▸ Data shown:
◇ ◇ ◇ ◇ ◇

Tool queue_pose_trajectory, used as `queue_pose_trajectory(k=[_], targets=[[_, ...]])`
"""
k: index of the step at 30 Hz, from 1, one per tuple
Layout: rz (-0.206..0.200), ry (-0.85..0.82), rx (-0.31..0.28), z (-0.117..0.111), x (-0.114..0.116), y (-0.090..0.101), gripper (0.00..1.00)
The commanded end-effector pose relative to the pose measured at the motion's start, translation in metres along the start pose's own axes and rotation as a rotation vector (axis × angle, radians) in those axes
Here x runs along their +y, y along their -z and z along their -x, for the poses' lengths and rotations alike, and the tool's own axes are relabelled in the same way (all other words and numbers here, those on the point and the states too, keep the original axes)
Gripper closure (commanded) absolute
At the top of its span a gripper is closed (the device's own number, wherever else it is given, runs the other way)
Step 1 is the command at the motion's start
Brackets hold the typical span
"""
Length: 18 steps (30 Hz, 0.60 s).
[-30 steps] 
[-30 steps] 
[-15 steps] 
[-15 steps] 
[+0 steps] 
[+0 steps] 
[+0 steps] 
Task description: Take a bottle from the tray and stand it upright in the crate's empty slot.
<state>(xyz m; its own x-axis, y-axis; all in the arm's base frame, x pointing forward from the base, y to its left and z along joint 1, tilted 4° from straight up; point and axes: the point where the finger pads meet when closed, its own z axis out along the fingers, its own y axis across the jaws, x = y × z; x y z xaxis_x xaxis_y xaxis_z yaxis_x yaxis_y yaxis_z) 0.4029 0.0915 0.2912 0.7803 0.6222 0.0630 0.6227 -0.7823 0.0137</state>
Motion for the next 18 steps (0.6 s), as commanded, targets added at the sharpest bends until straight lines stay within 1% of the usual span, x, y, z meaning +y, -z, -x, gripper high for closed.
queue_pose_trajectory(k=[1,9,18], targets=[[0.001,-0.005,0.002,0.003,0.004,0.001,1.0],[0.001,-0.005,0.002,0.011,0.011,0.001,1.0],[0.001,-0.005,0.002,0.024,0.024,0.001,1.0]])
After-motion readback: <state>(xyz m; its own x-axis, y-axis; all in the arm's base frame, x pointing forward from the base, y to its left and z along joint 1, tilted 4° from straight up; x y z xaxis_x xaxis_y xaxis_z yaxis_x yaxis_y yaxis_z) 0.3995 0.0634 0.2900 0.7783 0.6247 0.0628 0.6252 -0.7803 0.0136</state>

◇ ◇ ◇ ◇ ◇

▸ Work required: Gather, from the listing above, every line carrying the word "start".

▸ Your solution:
The commanded end-effector pose relative to the pose measured at the motion's start, translation in metres along the start pose's own axes and rotation as a rotation vector (axis × angle, radians) in those axes
Step 1 is the command at the motion's start

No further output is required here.